Administrative features
-
Admins can use Discovery Database (DDB) to get a list of all Reports using secrets.
-
Changes made to secrets are audited, and customers should reach out to ThoughtSpot Support to obtain that information.
FAQs
Q: Can you visualize a Notebook-generated visualization with Analyst Studio’s native chart editor?
At this time, it is not possible to use our visualization tools, such as Quick Charts and Visual Explorer, to manipulate Python/R dataframes. To visualize data from a Notebook, you will need to use a visualization library to create a visualization. If you would like to see this functionality added in the future, please contact ThoughtSpot Support, and they will be happy to add a request on your behalf for future consideration.
Q: How to pass parameters into the Notebook?

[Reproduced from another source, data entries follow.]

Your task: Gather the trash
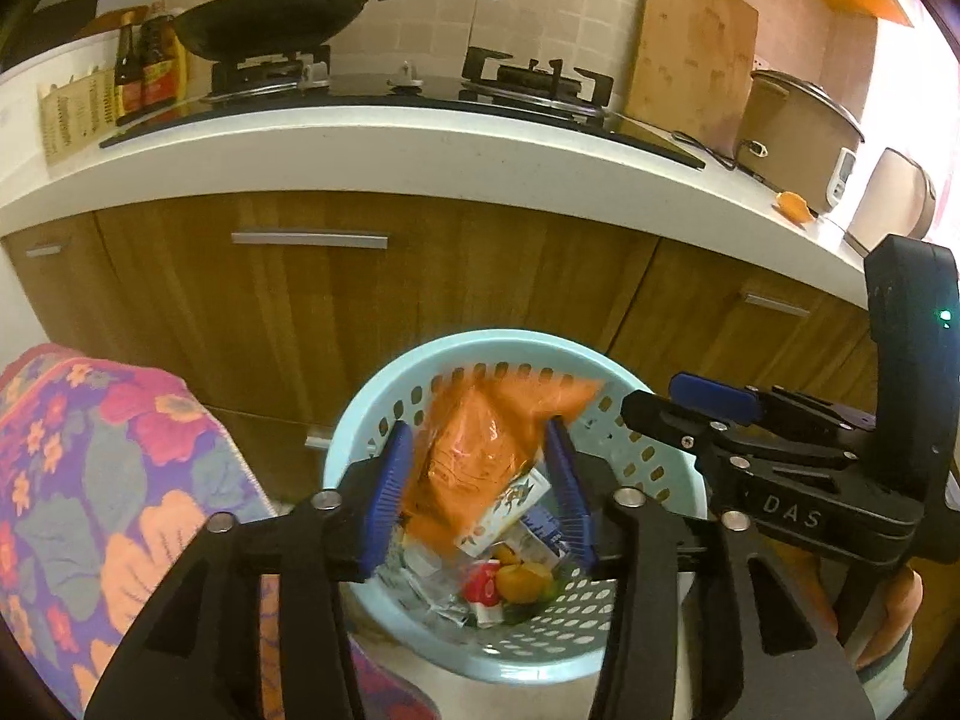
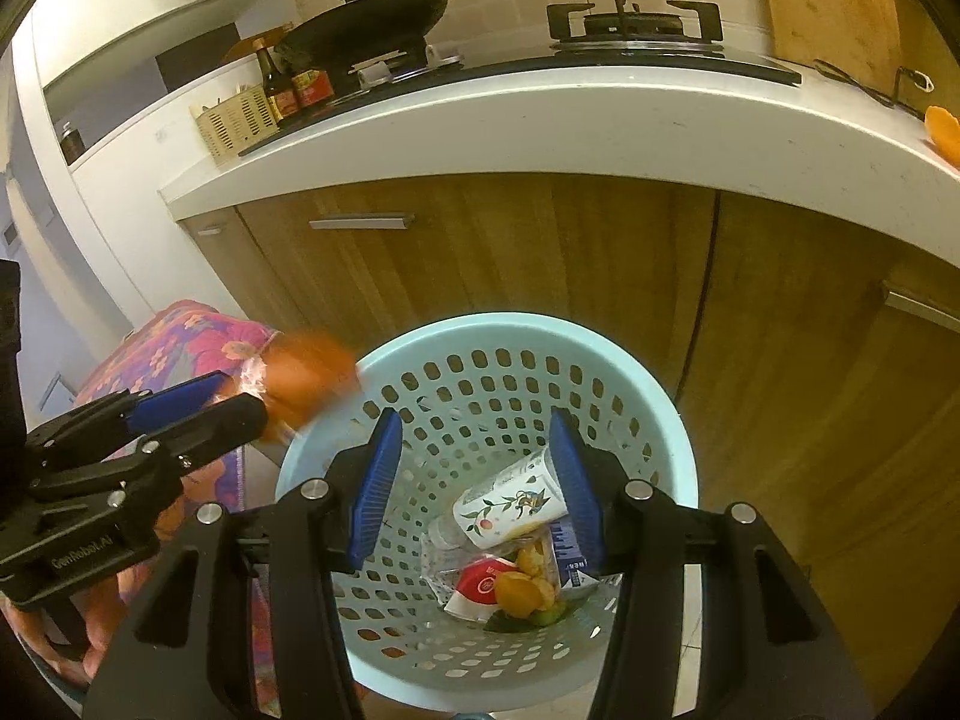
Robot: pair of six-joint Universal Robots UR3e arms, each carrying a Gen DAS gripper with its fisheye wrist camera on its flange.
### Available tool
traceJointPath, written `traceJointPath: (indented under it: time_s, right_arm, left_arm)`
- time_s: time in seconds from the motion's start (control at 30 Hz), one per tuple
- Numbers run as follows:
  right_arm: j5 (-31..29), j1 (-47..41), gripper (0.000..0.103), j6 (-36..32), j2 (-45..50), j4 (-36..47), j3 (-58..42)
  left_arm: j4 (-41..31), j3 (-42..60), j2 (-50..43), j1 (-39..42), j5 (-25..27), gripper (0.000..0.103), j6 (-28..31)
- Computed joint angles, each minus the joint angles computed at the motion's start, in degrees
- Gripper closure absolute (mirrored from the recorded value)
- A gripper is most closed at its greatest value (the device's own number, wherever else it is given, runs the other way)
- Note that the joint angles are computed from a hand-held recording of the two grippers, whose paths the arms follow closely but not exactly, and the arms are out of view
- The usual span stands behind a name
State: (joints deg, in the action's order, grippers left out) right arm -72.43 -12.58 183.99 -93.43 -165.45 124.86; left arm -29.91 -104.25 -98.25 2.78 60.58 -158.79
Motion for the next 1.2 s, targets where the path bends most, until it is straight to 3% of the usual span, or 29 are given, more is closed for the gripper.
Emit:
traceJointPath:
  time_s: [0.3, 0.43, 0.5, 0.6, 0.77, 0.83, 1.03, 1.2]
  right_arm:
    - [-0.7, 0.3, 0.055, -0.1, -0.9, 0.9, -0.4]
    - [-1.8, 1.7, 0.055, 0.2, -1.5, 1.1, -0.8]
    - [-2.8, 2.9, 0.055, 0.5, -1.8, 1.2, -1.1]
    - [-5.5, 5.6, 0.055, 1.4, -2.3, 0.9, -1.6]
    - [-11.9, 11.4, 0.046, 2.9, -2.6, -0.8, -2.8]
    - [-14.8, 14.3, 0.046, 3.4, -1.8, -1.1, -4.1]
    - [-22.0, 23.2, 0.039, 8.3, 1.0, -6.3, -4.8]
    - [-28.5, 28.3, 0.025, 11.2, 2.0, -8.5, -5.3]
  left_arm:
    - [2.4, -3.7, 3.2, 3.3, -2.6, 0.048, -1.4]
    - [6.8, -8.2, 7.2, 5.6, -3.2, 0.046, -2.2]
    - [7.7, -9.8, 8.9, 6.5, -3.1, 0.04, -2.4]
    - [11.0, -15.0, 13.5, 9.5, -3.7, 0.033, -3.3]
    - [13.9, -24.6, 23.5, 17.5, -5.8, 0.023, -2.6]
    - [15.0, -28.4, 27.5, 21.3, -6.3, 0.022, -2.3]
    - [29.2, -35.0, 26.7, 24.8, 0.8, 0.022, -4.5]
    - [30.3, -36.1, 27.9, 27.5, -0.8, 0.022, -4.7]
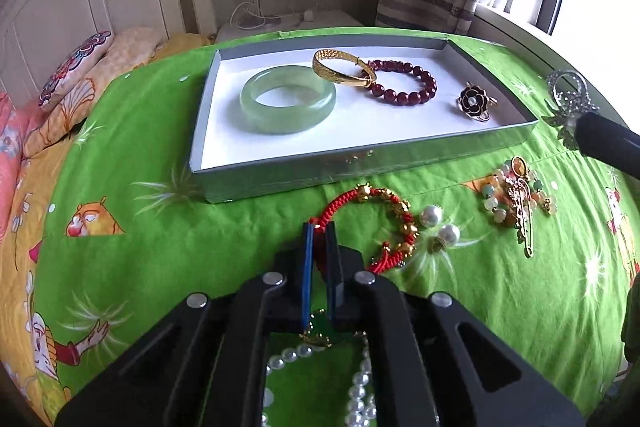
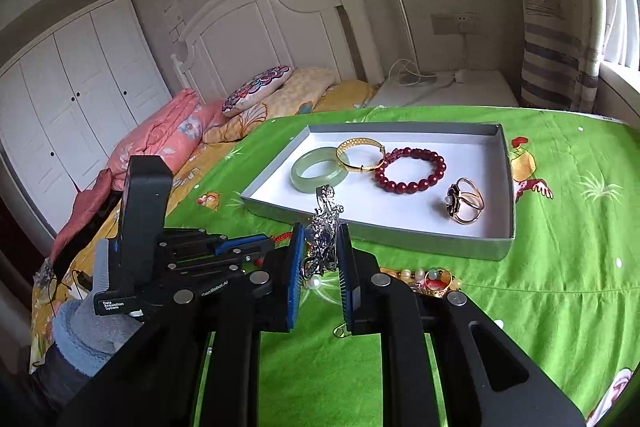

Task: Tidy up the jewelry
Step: 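Grasp the red string bracelet with the left tool while the right tool carries the pendant to the box, then lower the pendant and red string bracelet into the box and open both tools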

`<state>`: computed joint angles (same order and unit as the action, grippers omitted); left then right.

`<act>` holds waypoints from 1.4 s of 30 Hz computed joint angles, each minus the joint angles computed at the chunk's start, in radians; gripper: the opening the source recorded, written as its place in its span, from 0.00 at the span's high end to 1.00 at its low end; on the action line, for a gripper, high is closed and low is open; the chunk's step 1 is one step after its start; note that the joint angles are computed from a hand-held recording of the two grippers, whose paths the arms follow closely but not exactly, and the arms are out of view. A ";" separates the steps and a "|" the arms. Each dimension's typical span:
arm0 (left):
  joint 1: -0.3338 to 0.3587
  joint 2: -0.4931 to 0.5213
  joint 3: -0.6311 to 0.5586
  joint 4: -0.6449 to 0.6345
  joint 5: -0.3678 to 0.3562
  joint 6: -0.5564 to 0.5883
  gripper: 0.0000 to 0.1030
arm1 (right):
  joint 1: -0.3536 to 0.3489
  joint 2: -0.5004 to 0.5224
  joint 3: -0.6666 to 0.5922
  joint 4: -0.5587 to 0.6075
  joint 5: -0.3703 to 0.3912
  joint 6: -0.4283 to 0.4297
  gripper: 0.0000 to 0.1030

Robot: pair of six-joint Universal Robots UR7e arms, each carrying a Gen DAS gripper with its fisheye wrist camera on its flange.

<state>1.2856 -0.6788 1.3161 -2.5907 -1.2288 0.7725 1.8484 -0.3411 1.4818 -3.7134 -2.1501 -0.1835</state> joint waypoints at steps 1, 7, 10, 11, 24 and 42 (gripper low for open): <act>0.001 -0.009 0.013 -0.016 -0.005 0.005 0.95 | -0.001 0.000 0.004 -0.001 0.000 0.002 0.86; -0.011 -0.085 0.114 -0.127 -0.031 0.049 0.95 | -0.004 0.010 -0.004 0.013 -0.004 0.010 0.86; -0.022 -0.112 0.143 -0.161 -0.035 0.072 0.95 | 0.001 0.013 -0.009 0.010 -0.005 0.002 0.86; -0.026 -0.120 0.154 -0.174 -0.034 0.079 0.95 | 0.004 0.013 -0.010 0.009 -0.006 -0.001 0.86; -0.060 -0.143 0.137 -0.188 -0.052 0.077 0.95 | 0.015 0.010 -0.037 0.009 -0.017 -0.040 0.86; -0.097 0.084 -0.178 -0.005 -0.034 -0.072 0.95 | -0.064 0.003 -0.171 0.152 -0.023 -0.012 0.86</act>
<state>1.1884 -0.5945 1.1377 -2.5954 -1.2624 0.7003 1.7841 -0.3377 1.3111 -3.5613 -2.1727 -0.1955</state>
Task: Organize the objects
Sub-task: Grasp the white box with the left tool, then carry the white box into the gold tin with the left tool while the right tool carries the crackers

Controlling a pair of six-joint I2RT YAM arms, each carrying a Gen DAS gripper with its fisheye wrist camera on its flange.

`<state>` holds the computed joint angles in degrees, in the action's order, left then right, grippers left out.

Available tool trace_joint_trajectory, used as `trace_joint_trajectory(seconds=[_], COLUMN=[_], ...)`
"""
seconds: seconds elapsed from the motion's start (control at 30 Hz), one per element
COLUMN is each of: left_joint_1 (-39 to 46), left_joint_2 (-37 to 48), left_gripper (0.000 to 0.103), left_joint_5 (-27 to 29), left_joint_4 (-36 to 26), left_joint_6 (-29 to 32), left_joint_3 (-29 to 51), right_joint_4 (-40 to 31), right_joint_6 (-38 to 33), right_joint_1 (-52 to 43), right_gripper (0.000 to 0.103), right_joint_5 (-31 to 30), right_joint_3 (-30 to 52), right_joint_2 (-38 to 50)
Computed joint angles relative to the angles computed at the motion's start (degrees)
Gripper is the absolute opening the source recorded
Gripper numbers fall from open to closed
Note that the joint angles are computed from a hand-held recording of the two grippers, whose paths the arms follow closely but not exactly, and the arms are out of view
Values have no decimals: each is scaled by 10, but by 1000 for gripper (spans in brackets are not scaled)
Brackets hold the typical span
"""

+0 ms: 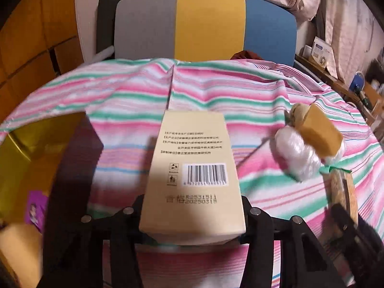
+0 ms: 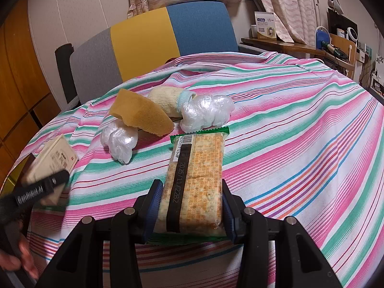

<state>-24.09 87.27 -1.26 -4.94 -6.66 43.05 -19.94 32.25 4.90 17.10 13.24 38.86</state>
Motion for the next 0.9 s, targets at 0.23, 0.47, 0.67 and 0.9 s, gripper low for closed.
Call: trace_joint_trajectory(seconds=[0.23,0.47,0.67,0.9], left_joint_1=[15,3,14,45], left_joint_2=[-21,-86,-166,-326], left_gripper=[51,50,50,50], left_joint_5=[36,21,35,77], left_joint_4=[25,57,75,4], left_joint_6=[-5,13,31,64], left_joint_3=[-33,-99,-158,-217], right_joint_4=[0,-7,-8,6], right_joint_6=[1,-6,-2,-11], right_joint_1=[6,11,68,164], right_gripper=[46,45,45,45], right_joint_5=[8,9,58,132], right_joint_3=[2,-5,-1,16], right_joint_2=[4,-30,-33,12])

To pass parameters to your Notebook, you must add them as a column in your SQL query. You can then access those column(s) in the dataset object in your Notebook:
SELECT
'{{team}}' AS param
FROM
benn.nfl_touchdowns
Q: Can I use dbt Metrics in Notebooks?
Yes. Since metrics charts are SQL Queries under the hood, their results are made available to the Notebook and appear as data frames alongside all other Query results in a given Report.
Q: When do queries in the Notebook start to execute after a report run?
SQL Queries are kicked off simultaneously, and their results come in based on the processing time of your database. The Notebook will wait until all SQL queries have successfully returned results before running. This is because the logic is set up such that the Notebook does not know which query results execution is dependent on, so to be safe, it waits for all the SQL queries to finish running.
Therefore, it is possible that the Notebook would render faster, but it must wait for all queries to finish running.
Q: Do you have a tutorial where I can learn Python for business analysis using real-world data?
We do have a tutorial available that teaches Python for business analysis using real-world data. This tutorial is designed for users with little or no experience with Python, and it covers everything from the basics of the language to advanced techniques for analyzing and visualizing data.
If you’re interested in learning how to use Python for business analysis, this tutorial is a great place to start. It includes step-by-step instructions and hands-on exercises to help you apply what you learn to real-world scenarios.